[Exercise] Please return the whole listing. Keep each line exactly the same.
[[ Provided material open ]]
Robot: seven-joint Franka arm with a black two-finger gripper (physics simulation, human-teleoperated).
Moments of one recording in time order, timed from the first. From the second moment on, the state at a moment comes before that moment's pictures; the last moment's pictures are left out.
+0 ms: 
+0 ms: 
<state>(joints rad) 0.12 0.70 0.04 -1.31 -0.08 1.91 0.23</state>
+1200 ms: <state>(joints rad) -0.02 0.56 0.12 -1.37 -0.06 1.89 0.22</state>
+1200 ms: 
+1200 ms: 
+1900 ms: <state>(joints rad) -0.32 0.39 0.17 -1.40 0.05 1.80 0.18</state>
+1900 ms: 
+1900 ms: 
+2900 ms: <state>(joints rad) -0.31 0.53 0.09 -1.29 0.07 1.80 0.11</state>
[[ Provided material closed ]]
[Reply to the exercise]
Robot: seven-joint Franka arm with a black two-finger gripper (physics simulation, human-teleoperated).
Moments of one recording in time order, timed from the first. From the second moment on, the state at a moment comes before that moment's pictures; the last moment's pictures are left out.
+0 ms: 
+0 ms: 
<state>(joints rad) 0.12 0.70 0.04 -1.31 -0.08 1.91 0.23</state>
+1200 ms: <state>(joints rad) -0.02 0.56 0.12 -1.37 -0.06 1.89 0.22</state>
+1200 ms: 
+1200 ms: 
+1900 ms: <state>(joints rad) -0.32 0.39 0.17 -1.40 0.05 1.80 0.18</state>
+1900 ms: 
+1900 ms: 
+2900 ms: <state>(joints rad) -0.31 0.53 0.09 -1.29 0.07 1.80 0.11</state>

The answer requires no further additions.